# PIE XM5-VW Install Questions



## otaku91 (Feb 2, 2004)

I recently purchased a PIE XM5-VW auxiliary adapter in order to connect my Skyfi3 unit through the CD changer port in the trunk of my 2003 Jetta TDI. I was beginning to install it this evening when I ran into a few questions that I hope someone can help with. Does anyone here have experience installing this item?
1. I removed the plastic piece that covers the port in the rear driver's side of the trunk. I noticed that I was not able to easily slide on the XM5-VW connector because there is two metal tabs sticking out of the sides of the port in the trunk. Should I force the XM5-VW adapter over these tabs? if the adapter was forced on, I notice there is openings on either side of the adapter that the tabs would would fit through.
2. Just to be certain, which way should the adapter be oriented? It appears that the row of 5 pins should be on top and the row with four pins on bottom. Is this correct?
Thanks in advance!


----------



## otaku91 (Feb 2, 2004)

*Re: PIE XM5-VW Install Questions (otaku91)*

OK, it looks like I found the answer to my question by looking at CD changer install directions on the web.
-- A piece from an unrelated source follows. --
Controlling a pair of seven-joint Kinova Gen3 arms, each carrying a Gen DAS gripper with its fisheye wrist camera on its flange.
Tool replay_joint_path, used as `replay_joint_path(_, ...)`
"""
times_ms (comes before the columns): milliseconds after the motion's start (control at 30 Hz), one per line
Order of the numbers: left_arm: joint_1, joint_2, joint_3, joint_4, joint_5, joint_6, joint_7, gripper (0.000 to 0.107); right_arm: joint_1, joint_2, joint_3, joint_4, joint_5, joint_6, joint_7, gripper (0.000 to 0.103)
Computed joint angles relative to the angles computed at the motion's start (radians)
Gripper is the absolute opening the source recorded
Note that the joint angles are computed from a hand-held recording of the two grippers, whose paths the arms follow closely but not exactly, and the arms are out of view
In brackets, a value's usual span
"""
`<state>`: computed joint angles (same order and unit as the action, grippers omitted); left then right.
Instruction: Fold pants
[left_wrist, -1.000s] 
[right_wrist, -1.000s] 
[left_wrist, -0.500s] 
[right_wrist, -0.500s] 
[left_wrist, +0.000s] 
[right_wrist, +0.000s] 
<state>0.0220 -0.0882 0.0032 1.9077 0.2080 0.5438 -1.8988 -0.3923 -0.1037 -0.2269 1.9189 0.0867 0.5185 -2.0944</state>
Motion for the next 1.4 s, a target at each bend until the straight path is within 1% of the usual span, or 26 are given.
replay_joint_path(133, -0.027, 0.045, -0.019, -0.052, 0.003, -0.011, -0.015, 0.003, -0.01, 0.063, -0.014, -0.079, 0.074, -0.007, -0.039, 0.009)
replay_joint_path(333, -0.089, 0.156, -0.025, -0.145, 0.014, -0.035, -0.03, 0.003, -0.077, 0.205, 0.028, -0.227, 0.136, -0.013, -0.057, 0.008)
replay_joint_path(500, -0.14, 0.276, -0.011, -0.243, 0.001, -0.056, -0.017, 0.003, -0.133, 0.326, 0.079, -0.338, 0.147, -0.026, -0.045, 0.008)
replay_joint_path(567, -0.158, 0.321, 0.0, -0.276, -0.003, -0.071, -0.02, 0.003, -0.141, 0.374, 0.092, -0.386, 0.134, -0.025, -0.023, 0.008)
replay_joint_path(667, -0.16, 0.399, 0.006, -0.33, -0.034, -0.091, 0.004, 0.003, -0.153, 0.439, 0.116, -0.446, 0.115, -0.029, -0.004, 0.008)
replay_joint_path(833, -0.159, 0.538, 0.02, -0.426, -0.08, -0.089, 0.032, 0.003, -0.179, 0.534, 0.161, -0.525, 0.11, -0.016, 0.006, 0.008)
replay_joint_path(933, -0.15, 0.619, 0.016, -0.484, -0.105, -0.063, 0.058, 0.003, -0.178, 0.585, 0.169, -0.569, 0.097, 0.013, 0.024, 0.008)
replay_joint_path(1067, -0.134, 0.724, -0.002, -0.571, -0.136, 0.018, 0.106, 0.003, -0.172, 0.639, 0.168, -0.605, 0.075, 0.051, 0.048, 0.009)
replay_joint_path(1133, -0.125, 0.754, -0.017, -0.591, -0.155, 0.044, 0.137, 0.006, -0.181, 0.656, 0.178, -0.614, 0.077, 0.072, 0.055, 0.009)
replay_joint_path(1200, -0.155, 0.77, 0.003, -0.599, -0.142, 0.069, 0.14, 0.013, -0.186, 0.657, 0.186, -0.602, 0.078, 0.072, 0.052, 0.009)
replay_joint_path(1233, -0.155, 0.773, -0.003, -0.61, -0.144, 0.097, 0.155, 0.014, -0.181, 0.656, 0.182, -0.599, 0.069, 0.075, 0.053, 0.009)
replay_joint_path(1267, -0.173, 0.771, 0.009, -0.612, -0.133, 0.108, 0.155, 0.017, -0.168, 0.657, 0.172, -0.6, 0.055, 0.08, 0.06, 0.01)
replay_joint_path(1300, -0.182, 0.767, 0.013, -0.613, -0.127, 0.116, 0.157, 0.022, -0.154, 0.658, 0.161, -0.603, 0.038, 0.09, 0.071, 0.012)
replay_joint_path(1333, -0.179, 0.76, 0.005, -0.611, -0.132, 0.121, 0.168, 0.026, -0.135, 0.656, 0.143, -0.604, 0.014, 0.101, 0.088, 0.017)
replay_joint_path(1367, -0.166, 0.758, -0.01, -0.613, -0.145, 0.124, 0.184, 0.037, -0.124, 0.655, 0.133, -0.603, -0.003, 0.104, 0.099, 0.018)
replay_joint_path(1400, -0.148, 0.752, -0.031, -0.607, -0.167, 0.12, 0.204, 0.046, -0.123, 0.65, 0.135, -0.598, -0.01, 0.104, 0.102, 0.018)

The port actually has a molded dust cover on it that needs to be removed before the adapter can be plugged in.
I now have one other question, though. I see some directions on the web for the CD Changer install note that the car should be taken into the dealer so they can use a VAG tool to change settings on the stereo to tell it an adapter is connected. Must this be done for the XM5-VW unit to function?
Thanks!


----------